-- DATASET --
....
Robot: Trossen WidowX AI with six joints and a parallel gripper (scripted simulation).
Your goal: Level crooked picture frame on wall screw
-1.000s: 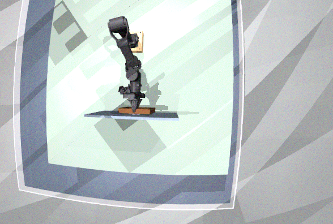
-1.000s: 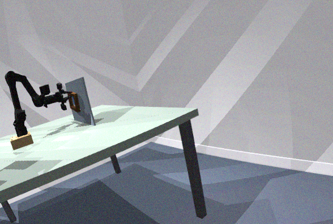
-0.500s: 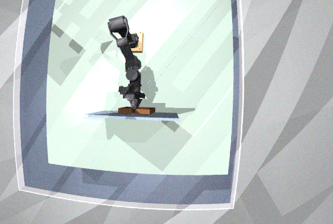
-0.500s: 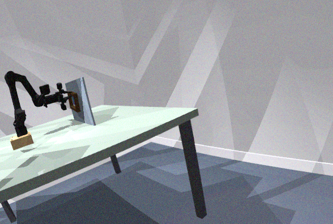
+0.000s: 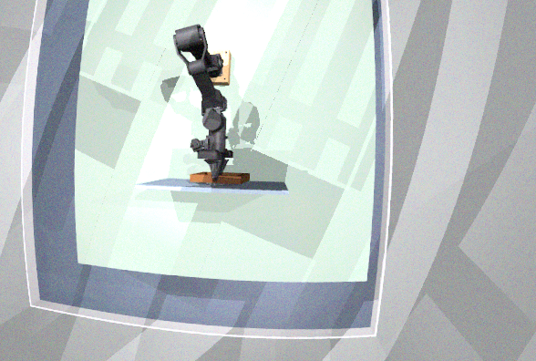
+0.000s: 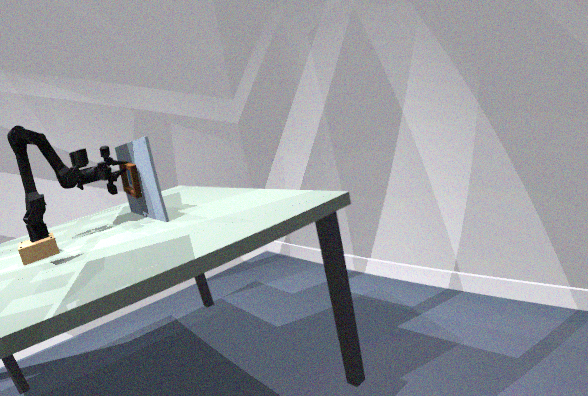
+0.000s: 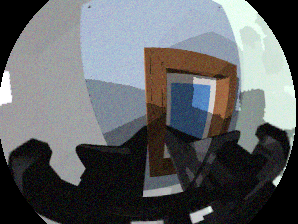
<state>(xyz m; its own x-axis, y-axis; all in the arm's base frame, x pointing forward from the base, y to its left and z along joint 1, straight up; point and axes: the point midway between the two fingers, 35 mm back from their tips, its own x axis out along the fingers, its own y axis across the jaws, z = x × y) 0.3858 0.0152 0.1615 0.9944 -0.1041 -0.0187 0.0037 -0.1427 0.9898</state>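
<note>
My gripper tip is now 50 mm above the picture frame and 10 mm to the right of it. Also, from my gripper tip: wall panel (60 mm below, 10 mm to the right, 10 mm ahead).
</note>
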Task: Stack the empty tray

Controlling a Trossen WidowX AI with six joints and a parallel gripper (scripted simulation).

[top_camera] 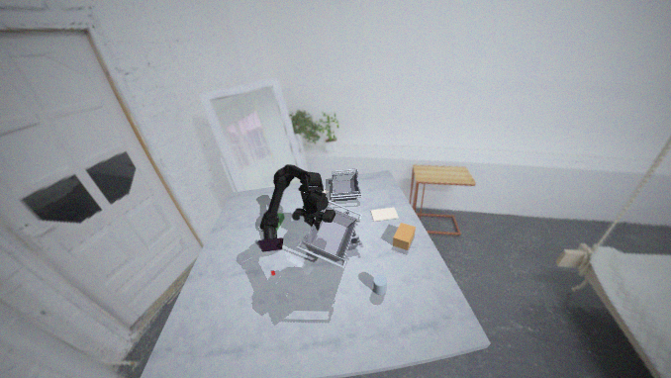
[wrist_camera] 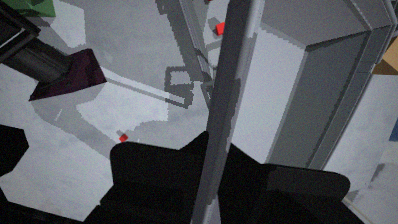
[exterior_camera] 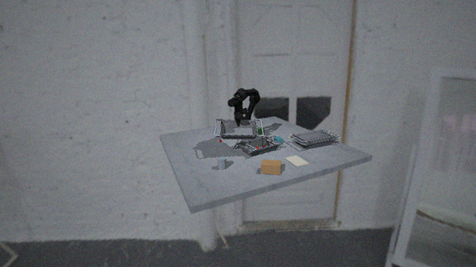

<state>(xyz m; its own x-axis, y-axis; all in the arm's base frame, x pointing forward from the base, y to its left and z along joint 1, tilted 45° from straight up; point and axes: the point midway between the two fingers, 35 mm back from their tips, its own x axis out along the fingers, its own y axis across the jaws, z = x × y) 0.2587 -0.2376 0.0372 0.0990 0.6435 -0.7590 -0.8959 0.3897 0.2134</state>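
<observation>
Right now the grey tray is 70 mm ahead of my gripper tip, 30 mm to the right of it and 10 mm above it. Also, from my gripper tip: grey cylinder (220 mm ahead, 240 mm to the right, 160 mm below); red block (250 mm behind, 50 mm to the right, 180 mm below); teal block (50 mm ahead, 340 mm to the left, 170 mm below).
</observation>
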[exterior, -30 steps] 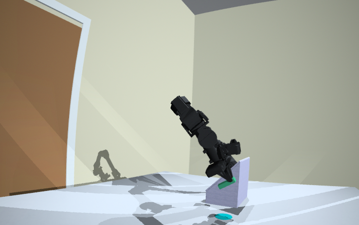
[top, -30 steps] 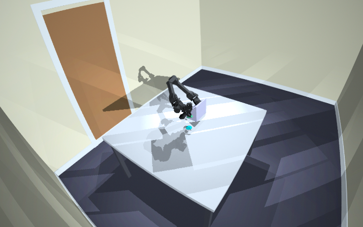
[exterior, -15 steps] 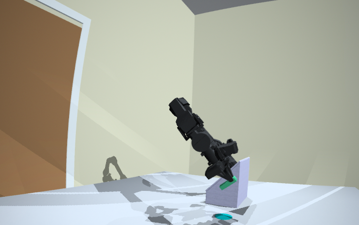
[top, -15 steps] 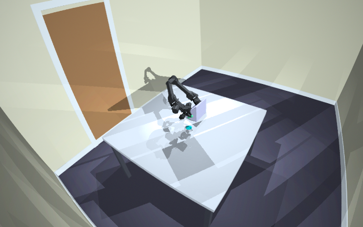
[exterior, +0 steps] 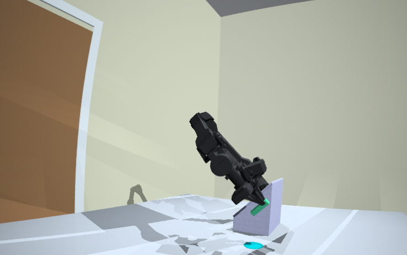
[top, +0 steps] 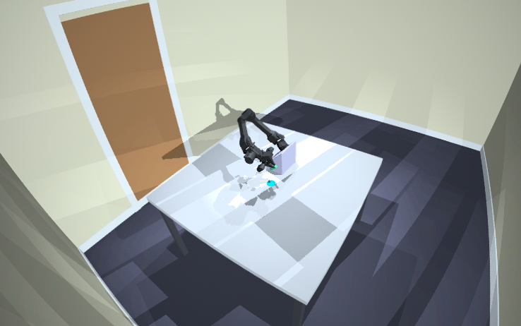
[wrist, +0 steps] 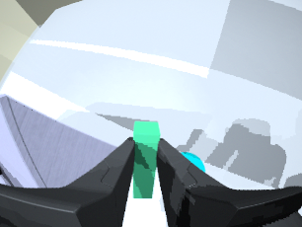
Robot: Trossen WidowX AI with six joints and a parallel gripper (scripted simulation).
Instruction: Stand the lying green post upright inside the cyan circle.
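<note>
Now: the cyan circle 13 cm below my gripper tip, 4 cm ahead of it and 1 cm to the right of it. Also, from my gripper tip: green post (2 cm below, 1 cm to the right).
</note>
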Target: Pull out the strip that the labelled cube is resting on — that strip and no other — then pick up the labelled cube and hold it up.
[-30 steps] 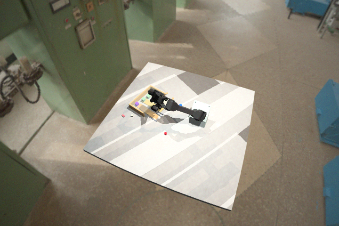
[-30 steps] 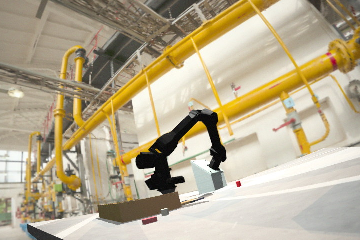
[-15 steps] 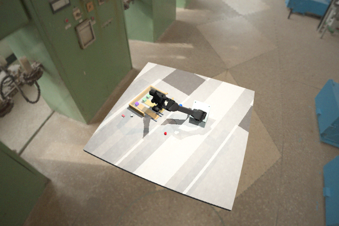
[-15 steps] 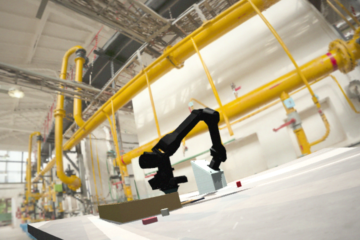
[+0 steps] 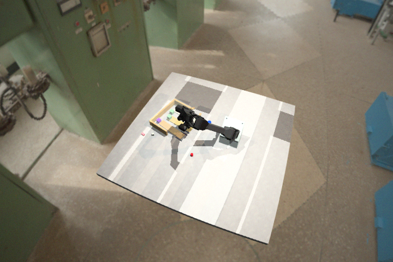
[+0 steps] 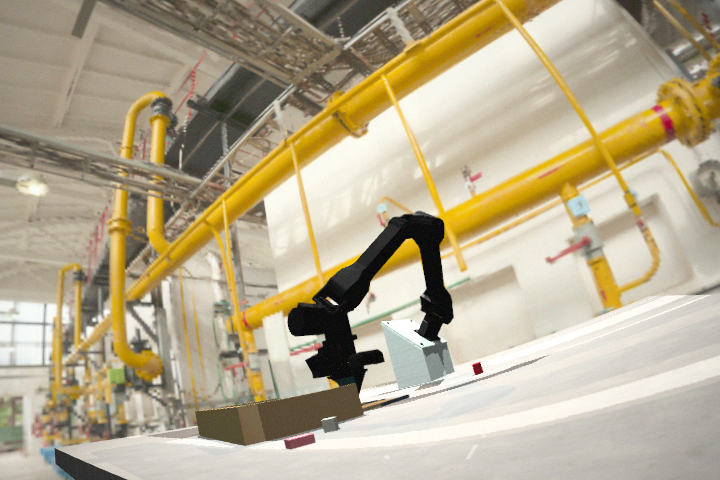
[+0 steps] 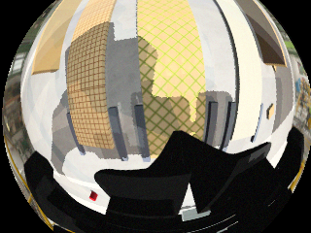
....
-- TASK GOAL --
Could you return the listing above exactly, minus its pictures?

-- EXERCISE ANSWER --
Robot: Trossen WidowX AI with six joints and a parallel gripper (scripted simulation).
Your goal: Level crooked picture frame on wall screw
-1.000s: 
-1.000s: 
-0.500s: 
-0.500s: 
+0.000s: 
+0.000s: 
+0.000s: 
<state>(xyz m; its own x-axis, y-axis; all in the arm's base frame, x pointing forward from the base, y to its left and z along joint 1, straight up; point and axes: the point midway between the two fingers, 35 mm back from their tips, its own x axis out along the fingers, its own y axis across the jaws, z = x × y) 0.3858 0.0152 0.1615 0.9944 -0.1041 -0.0187 0.0037 -0.1427 0.9898</state>
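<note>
My gripper tip is now 50 mm above the picture frame and 10 mm to the right of it. Also, from my gripper tip: wall panel (60 mm below, 10 mm to the right, 10 mm ahead).
</note>
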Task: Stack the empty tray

Controlling a Trossen WidowX AI with six joints and a parallel gripper (scripted simulation).

[top_camera] 
[wrist_camera] 
[exterior_camera] 

<state>(xyz m; its own x-axis, y-axis; all in the arm's base frame, x pointing forward from the base, y to its left and z along joint 1, tilted 45° from straight up; point and axes: the point midway between the two fingers, 35 mm back from their tips, its own x axis out along the fingers, its own y axis across the jaws, z = x × y) 0.2587 -0.2376 0.0372 0.0990 0.6435 -0.7590 -0.8959 0.3897 0.2134</state>
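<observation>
Right now the grey tray is 70 mm ahead of my gripper tip, 30 mm to the right of it and 10 mm above it. Also, from my gripper tip: grey cylinder (220 mm ahead, 240 mm to the right, 160 mm below); red block (250 mm behind, 50 mm to the right, 180 mm below); teal block (50 mm ahead, 340 mm to the left, 170 mm below).
</observation>
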[exterior, -30 steps] 
[top, -30 steps] 
[exterior, -15 steps] 
[top, -15 steps] 
[exterior, +0 steps] 
[top, +0 steps] 
[wrist, +0 steps] 
Robot: Trossen WidowX AI with six joints and a parallel gripper (scripted simulation).
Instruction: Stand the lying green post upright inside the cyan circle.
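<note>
Now: the cyan circle 13 cm below my gripper tip, 4 cm ahead of it and 1 cm to the right of it. Also, from my gripper tip: green post (2 cm below, 1 cm to the right).
</note>
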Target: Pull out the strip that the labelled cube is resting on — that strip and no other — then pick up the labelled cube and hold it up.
[-30 steps] 
[-30 steps] 
[-15 steps] 
[-15 steps] 
[+0 steps] 
[+0 steps] 
[+0 steps] 

Work on this exercise is complete, and nothing remains.